RECORD EXCERPTS.
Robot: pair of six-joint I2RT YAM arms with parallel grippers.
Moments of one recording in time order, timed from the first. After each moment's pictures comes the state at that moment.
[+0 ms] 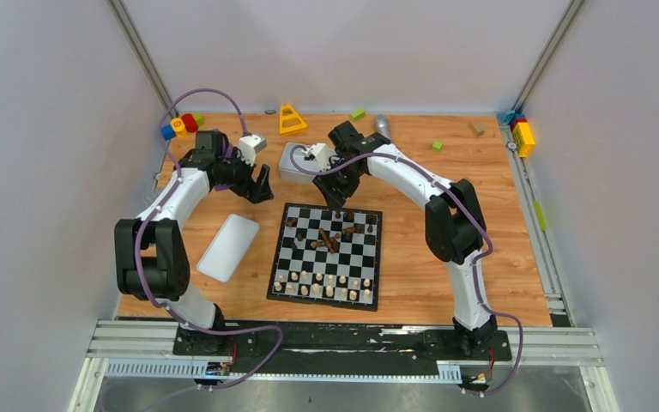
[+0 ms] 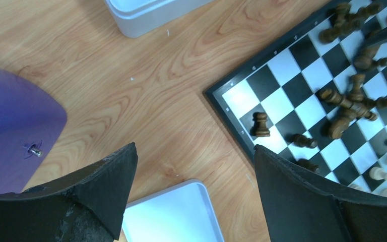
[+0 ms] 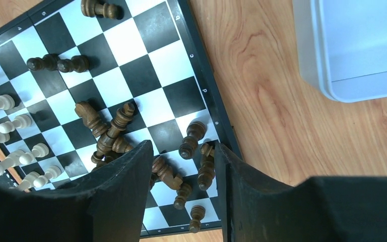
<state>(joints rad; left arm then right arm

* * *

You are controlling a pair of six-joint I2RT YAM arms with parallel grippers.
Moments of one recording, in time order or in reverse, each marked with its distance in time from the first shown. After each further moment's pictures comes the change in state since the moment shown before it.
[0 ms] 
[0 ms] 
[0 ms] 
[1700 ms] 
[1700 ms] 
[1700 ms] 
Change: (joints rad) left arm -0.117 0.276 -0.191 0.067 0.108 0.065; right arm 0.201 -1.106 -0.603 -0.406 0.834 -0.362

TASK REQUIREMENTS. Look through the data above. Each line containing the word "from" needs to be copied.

TASK OUTPUT.
Moments of one recording in time order, timed from the first. After each moment's pictures comes the state at that moment.
Moments of one recording, in time order or in reverse, each marked with its distance in time from the first shown. After each further moment's pictures comes the change in state since the moment shown before it.

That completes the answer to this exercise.